1154. Vertex Coloring (25)-PAT甲级真题 (遍历边 哈希表)

题意

给一个图，n个节点，m条边，依次给出m条边的信息。然后询问k次，每次给出染色方案，每个节点一个颜色，要求共边的结点的颜色不同，最后输出是否k-coloring图。

思路

用edge数组记录边的端点信息。每次先数color个数，然后遍历每个边看看是否有一个边的两端颜色相同。最后按题目要求输出。

总结

• 仔细读题：each contains N colors which are represented by non-negative integers in the range of int. 这句话看漏导致初始用的bool st[10001]去数颜色数。
• 时间复杂度= k * n = 1E6

题解

//23:05
#include<bits/stdc++.h>
using namespace std;
int n, m, k, a, b, col[10001];
struct node{
	int a, b;
}edge[10001];
int main(){
	cin>>n>>m;
	for(int i = 0; i < m; i ++) scanf("%d %d", &edge[i].a, &edge[i].b);
	cin>>k;
	while(k--){
		int cnt = 0;
		unordered_map<int, bool> st;
		for(int i = 0; i < n; i ++){
			scanf("%d", &col[i]);
			if(!st[col[i]]){
				st[col[i]] = true;
				cnt++;
			}
		}
		for(int i = 0; i < m; i ++){
			if(col[edge[i].a] == col[edge[i].b]){
				puts("No");
				break;
			}
			if(i == m - 1) printf("%d-coloring\n", cnt); 
		}
	}
	return 0;
}

题目

A proper vertex coloring is a labeling of the graph’s vertices with colors such that no two vertices sharing the same edge have the same color. A coloring using at most k colors is called a (proper) k-coloring.

Now you are supposed to tell if a given coloring is a proper k-coloring.

Input Specification:

Each input file contains one test case. For each case, the first line gives two positive integers N and M (both no more than 104), being the total numbers of vertices and edges, respectively. Then M lines follow, each describes an edge by giving the indices (from 0 to N−1) of the two ends of the edge.

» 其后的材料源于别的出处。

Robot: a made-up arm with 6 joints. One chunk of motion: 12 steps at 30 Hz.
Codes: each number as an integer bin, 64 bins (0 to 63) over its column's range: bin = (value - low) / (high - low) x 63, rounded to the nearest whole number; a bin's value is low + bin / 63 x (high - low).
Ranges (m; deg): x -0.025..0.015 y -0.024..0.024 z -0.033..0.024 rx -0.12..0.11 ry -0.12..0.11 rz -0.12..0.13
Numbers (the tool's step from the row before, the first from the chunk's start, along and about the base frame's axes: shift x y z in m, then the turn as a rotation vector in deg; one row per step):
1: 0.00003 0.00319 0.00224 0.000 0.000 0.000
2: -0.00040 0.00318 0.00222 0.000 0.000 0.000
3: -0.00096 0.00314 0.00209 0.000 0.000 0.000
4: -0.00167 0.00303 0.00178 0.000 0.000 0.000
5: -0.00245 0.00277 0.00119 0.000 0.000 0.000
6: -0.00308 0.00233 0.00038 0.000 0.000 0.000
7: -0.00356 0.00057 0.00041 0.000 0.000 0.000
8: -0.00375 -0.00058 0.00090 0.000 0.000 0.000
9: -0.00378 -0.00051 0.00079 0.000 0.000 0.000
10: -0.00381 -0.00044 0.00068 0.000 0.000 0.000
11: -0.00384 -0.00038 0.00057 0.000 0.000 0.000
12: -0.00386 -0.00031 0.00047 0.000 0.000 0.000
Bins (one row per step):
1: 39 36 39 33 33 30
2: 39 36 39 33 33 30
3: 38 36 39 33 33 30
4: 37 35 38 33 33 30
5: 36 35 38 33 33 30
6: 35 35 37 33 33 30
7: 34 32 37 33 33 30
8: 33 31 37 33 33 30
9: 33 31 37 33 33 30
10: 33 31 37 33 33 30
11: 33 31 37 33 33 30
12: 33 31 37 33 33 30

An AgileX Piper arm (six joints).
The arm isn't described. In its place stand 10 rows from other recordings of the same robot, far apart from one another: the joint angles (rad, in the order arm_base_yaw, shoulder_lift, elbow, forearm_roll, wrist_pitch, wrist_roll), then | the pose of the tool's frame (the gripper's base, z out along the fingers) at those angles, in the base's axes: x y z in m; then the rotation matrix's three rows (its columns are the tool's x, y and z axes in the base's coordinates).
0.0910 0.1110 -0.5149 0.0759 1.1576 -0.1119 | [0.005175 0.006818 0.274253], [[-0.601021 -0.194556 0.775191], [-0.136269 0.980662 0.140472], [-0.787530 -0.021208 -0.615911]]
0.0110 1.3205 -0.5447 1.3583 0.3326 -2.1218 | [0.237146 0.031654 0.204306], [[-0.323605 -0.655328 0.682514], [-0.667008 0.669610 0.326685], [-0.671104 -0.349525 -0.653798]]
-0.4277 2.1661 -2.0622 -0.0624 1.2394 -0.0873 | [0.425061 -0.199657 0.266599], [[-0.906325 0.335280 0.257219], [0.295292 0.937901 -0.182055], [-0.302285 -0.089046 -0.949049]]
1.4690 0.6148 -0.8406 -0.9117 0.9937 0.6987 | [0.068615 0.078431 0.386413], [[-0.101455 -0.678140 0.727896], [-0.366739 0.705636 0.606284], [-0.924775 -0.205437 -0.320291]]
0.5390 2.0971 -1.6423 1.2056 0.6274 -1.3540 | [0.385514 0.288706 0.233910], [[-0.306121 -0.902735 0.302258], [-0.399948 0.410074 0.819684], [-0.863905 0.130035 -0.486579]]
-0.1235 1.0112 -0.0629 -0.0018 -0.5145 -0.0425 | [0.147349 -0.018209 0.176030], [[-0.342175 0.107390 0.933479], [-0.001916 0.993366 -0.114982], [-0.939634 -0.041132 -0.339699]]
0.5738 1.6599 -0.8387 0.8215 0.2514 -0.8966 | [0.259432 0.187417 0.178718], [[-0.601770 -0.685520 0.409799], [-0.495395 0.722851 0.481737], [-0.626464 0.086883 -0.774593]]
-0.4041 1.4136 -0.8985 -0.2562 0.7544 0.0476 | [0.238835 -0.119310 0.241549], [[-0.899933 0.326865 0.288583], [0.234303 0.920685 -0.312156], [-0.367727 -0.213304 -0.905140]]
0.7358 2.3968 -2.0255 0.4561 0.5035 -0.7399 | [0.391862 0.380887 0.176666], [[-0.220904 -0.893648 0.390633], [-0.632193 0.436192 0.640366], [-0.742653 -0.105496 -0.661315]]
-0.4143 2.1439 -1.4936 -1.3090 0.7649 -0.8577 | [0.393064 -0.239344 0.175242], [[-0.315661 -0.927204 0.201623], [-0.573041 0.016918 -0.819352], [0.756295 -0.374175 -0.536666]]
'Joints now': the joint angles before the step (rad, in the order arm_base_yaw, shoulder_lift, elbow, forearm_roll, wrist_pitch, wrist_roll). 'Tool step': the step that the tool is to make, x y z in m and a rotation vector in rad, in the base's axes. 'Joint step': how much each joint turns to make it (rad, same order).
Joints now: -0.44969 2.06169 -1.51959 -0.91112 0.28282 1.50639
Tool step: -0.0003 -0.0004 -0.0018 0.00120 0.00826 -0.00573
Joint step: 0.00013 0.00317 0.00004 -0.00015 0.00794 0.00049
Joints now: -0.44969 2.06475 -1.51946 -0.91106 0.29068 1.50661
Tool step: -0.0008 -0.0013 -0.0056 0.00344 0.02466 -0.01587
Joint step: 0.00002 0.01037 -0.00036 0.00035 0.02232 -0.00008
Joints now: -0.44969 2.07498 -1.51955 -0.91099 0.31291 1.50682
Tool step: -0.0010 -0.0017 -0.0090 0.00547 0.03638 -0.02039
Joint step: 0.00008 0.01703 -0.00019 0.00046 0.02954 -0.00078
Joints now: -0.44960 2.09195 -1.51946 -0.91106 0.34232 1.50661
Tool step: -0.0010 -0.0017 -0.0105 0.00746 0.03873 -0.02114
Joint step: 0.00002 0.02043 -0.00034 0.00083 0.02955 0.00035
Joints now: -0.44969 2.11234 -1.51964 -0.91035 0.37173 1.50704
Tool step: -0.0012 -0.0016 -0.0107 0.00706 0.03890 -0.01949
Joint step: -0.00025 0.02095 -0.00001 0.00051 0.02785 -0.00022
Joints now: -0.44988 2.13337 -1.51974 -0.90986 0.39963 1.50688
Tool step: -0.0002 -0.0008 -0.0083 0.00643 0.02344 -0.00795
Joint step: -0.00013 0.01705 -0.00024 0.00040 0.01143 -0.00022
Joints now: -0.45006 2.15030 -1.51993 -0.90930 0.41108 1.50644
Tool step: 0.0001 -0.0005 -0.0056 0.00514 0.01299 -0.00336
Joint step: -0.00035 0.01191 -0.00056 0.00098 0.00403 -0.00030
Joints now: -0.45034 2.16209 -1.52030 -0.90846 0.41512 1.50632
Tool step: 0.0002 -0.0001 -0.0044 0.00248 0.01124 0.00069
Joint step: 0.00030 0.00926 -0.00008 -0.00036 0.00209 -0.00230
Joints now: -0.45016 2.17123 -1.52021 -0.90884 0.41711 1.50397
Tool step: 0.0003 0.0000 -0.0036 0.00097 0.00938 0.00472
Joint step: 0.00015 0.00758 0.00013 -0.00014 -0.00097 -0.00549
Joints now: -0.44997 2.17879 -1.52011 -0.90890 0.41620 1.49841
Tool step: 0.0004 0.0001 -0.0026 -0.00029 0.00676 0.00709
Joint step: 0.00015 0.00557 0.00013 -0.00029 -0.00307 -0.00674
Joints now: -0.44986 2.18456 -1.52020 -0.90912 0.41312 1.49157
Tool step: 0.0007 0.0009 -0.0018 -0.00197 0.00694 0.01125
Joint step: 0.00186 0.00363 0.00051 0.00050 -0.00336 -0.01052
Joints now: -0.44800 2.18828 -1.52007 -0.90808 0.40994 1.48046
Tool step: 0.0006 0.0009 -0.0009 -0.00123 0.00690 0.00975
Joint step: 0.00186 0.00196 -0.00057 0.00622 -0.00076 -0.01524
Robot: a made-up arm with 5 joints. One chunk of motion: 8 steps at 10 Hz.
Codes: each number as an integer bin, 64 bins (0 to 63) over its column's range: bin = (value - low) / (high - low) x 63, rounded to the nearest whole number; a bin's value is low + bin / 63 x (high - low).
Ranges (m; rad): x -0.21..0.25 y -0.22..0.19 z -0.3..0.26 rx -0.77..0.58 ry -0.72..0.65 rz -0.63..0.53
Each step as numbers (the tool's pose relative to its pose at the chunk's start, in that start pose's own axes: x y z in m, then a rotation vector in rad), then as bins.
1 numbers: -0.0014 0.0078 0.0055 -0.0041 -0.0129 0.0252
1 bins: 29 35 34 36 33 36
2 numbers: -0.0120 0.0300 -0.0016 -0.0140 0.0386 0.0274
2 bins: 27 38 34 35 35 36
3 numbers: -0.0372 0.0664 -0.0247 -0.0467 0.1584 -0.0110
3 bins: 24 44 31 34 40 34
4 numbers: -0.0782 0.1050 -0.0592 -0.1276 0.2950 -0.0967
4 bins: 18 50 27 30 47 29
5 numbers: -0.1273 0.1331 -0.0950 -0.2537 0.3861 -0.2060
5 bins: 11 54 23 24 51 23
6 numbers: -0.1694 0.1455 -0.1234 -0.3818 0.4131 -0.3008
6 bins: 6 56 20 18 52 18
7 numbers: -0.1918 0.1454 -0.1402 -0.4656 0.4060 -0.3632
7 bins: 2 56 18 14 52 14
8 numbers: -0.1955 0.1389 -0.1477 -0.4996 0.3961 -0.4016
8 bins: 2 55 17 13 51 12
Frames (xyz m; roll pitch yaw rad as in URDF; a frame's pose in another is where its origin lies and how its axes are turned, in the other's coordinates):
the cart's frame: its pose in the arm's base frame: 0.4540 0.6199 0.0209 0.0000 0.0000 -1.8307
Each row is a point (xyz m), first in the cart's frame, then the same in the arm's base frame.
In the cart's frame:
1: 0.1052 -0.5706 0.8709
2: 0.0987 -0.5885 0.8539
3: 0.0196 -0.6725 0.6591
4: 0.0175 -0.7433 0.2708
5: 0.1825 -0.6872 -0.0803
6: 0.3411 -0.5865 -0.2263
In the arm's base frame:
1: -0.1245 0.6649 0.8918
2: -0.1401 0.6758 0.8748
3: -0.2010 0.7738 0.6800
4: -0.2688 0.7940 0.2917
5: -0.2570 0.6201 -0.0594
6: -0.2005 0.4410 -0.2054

After the graph, a positive integer K (≤ 100) is given, which is the number of colorings you are supposed to check. Then K lines follow, each contains N colors which are represented by non-negative integers in the range of int. The i-th color is the color of the i-th vertex.

Output Specification:

For each coloring, print in a line k-coloring if it is a proper k-coloring for some positive k, or No if not.

Sample Input:

10 11
8 7
6 8
4 5
8 4
8 1
1 2
1 4
9 8
9 1
1 0
2 4
4
0 1 0 1 4 1 0 1 3 0
0 1 0 1 4 1 0 1 0 0
8 1 0 1 4 1 0 5 3 0
1 2 3 4 5 6 7 8 8 9

Sample Output:

4-coloring
No
6-coloring
No